On day three, the conference concluded with a Keynote presentation by Brian Brown of DeMontfort University (UK), as well as a co-presentation by Music Education scholars David Elliott (New York University) and Marissa Silverman (Montclair State University), who helped illuminate praxial understanding of the value of music as a resource for personal and cultural wellbeing.
The Third International Health Humanities Conference will be held under the auspices of the Arts and Humanities in Healthcare Program at the Center for Bioethics and Humanities, University of Colorado Anschutz Medical Campus, in August, 2014. The theme will be Envisioning the Health Humanities: Film, Media, and the Visual Arts.
For more information on the summer 2014 conference, contact Therese (Tess) Jones, PhD, at therese.jones@ucdenver.edu, or 303-724-3995.
Significant support for these conferences is provided by the International Health Humanities Network (IHHN), providing a global platform for innovative humanities scholars, medical, health and social care professionals, voluntary sector workers and creative practitioners to join forces with informal and family service-users and the wider self-caring public in order to explore, celebrate and develop new approaches in advancing health and wellbeing through the arts and humanities in hospitals, residential and community settings.
Supported by the Arts and Humanities Research Council, this initiative launches a new era in developing ways that arts and humanities knowledge and practice will enhance health and wellbeing.

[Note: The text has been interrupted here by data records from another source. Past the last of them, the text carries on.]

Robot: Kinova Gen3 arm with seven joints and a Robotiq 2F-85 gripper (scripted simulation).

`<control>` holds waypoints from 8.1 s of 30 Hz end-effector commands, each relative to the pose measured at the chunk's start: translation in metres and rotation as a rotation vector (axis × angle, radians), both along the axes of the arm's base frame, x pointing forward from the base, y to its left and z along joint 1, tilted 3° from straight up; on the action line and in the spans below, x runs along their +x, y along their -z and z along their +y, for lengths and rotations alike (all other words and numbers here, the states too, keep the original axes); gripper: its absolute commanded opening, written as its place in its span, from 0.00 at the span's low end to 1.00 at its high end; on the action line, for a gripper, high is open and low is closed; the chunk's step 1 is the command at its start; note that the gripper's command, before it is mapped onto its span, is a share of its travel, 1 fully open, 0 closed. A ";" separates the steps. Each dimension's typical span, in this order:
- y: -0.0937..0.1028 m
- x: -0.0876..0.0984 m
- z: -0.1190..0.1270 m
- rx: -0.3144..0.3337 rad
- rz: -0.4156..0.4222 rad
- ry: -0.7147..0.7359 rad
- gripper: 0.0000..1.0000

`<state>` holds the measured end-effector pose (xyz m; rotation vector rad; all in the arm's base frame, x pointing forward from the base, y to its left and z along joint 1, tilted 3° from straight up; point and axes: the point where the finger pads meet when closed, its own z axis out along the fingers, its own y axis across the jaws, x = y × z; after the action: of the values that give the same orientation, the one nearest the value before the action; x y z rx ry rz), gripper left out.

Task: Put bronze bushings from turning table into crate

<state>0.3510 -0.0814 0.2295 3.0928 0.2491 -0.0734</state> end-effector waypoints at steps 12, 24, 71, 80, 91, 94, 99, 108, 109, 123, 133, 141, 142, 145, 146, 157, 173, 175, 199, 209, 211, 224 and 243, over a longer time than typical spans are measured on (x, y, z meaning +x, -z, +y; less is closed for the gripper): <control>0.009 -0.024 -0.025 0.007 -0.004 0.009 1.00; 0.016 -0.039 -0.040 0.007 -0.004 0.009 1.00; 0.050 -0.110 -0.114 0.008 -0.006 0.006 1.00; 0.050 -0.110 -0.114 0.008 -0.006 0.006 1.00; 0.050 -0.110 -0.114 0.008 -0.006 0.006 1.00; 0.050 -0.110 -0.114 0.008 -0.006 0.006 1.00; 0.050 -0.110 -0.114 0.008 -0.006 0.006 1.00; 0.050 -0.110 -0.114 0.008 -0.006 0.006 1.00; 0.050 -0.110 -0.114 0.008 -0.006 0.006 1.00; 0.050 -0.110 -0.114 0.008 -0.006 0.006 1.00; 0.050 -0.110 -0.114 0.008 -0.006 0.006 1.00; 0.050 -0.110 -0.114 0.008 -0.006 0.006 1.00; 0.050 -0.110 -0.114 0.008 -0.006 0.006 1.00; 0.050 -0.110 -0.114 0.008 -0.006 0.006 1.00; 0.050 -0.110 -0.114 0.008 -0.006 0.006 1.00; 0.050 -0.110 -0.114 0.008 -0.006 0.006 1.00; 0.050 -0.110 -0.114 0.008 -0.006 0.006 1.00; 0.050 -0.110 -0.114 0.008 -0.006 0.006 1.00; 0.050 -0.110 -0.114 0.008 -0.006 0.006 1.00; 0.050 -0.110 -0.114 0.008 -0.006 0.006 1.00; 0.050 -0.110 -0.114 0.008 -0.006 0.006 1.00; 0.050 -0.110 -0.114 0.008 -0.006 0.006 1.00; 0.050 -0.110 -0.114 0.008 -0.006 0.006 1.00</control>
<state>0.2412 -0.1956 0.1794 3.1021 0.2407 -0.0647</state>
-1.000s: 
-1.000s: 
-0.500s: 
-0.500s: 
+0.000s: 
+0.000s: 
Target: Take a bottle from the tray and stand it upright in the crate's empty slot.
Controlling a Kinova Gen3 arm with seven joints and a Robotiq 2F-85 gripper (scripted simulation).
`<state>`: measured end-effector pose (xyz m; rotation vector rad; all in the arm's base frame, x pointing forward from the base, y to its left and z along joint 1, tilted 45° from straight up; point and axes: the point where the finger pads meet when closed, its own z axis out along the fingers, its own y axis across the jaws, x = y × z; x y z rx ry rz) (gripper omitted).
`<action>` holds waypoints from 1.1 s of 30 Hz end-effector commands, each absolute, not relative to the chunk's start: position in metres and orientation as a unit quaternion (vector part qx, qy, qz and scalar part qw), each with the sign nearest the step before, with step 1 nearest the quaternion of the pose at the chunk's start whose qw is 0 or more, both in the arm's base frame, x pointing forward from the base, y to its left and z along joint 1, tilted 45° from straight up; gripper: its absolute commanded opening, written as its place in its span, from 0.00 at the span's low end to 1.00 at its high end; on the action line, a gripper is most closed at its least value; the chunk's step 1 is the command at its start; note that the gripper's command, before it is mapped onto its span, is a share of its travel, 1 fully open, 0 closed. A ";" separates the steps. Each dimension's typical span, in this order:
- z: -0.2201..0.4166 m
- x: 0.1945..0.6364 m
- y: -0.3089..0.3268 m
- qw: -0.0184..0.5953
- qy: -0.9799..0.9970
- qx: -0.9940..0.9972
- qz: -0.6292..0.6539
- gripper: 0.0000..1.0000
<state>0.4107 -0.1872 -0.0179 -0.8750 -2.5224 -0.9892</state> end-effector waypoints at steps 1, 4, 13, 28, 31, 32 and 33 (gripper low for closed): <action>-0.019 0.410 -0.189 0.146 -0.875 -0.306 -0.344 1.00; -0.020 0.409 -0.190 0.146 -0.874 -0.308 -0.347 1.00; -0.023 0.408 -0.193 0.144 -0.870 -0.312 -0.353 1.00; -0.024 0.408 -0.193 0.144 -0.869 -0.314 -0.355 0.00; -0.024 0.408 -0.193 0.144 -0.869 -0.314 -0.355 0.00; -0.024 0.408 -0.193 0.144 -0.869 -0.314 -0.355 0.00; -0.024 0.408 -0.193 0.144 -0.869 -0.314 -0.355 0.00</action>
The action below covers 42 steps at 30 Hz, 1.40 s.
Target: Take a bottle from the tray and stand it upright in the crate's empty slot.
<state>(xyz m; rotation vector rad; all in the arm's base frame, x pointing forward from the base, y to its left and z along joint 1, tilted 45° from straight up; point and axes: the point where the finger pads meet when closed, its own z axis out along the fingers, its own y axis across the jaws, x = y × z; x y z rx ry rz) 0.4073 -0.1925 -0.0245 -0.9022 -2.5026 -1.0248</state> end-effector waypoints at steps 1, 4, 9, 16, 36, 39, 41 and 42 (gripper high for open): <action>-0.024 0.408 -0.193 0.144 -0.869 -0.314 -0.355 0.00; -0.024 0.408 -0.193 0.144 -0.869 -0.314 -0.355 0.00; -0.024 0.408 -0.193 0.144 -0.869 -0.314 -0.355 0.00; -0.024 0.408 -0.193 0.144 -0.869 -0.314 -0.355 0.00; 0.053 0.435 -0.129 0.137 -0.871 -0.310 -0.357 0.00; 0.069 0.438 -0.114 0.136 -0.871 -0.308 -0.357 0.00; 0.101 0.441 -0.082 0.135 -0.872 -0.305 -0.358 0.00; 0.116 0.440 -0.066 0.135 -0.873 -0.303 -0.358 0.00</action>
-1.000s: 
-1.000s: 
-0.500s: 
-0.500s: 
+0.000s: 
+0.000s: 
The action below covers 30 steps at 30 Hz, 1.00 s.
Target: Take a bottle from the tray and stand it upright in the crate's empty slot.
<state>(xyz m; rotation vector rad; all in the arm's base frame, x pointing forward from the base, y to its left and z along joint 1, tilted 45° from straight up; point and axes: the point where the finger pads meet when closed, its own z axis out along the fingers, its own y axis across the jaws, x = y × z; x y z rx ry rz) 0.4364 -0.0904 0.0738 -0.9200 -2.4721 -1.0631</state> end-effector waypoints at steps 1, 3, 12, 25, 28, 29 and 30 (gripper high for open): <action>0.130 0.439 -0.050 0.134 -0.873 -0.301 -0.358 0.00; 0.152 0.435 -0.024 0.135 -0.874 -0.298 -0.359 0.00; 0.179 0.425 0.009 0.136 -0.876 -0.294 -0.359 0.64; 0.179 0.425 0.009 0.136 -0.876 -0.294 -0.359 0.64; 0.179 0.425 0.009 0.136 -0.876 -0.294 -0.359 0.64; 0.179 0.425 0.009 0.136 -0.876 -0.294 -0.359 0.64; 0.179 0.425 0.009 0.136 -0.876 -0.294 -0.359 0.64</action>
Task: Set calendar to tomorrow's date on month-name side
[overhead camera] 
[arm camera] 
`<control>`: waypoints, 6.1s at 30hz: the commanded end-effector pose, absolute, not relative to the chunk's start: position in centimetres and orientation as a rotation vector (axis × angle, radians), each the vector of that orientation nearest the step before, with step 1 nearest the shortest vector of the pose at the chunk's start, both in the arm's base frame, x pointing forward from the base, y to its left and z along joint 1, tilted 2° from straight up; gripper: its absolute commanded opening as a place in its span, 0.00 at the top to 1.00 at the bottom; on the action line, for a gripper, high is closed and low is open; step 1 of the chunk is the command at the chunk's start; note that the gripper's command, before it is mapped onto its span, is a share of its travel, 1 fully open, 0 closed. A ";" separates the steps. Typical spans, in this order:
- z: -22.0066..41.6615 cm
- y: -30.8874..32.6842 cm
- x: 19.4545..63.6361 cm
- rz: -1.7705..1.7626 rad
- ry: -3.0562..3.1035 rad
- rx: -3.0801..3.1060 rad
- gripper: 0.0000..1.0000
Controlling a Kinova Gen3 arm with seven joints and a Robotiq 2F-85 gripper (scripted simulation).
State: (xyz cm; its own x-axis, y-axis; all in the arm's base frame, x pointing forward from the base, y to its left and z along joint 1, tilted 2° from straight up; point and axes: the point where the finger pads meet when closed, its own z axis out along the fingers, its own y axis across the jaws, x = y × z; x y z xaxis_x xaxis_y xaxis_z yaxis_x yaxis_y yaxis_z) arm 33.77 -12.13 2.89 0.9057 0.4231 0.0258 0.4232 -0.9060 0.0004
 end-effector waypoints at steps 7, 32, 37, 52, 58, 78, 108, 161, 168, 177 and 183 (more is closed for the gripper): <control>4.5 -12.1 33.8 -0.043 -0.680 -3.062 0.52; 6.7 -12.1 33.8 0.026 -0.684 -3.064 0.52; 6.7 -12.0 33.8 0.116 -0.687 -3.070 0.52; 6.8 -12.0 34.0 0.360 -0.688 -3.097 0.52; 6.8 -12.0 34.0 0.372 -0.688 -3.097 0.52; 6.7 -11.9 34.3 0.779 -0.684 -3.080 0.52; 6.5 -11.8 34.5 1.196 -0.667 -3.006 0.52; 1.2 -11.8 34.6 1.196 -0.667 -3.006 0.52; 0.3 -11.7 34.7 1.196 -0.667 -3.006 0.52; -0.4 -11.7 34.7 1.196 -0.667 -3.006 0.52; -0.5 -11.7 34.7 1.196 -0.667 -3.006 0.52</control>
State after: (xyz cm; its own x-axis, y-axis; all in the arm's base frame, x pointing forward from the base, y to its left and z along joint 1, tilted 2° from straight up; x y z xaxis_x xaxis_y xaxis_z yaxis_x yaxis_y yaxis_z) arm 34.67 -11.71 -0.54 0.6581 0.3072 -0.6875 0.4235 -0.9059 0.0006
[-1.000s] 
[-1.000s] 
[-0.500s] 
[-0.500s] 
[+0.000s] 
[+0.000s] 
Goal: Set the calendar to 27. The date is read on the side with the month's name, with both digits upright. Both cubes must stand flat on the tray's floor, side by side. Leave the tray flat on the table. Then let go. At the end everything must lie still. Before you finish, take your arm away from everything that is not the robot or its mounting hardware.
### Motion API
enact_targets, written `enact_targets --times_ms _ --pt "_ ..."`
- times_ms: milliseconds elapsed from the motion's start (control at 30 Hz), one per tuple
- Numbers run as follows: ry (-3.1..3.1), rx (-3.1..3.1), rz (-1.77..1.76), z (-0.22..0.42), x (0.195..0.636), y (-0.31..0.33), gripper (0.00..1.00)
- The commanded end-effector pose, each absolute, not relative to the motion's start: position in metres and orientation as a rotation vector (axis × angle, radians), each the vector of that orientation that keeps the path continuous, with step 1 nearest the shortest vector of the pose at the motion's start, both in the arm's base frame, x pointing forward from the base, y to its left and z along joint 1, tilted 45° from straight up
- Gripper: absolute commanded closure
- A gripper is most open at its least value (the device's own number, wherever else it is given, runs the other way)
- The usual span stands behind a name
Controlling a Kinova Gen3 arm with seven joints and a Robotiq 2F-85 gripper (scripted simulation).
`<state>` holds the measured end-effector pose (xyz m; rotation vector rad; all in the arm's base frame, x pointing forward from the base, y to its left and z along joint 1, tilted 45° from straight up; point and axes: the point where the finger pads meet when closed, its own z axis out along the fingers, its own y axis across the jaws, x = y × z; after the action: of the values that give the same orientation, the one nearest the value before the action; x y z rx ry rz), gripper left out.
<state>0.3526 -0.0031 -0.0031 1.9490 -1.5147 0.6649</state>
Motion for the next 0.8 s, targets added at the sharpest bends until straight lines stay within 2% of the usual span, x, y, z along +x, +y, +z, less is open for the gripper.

On the AHRC website, informal careers, service users and the self-caring public are invited to share their ideas of how arts and humanities have benefited them and may help others experiencing challenges to their health and wellbeing.
Nurses, doctors, occupational therapists, psychologists, dentists, physiotherapists, social workers, childcare and school workers, alternative and complimentary therapists, as well as those who have traditionally drawn on the arts and humanities such as music therapists, dance and drama therapists, poetry therapists, art therapists, bibliotherapists and sports therapists, are invited to join and report on successful, innovative projects and events in this field.
The International Health Humanities Network has partnered with many other institutions in its endeavors to “bring the human back into health,” including the OppNet division of the National Institutes of Health. For more information on the Health Humanities, visit the International Health Humanities Network, at www.healthhumanities.org.
— Brian Abrams, Ph.D., MT-BC, LPC, LCAT, Fellow of the Association for Music and Imagery, serves as Associate Professor of Music and Coordinator of Music Therapy in the John J. Cali School of Music, College of the Arts, Montclair State University. He has been a music therapist since 1995, with clinical experience involving a wide range of populations. He has published and presented internationally on topics such as music therapy in cancer care, music psychotherapy, and humanistic dimensions of music therapy. His current interests include contributing to the development of the global, interdisciplinary area of Health Humanities.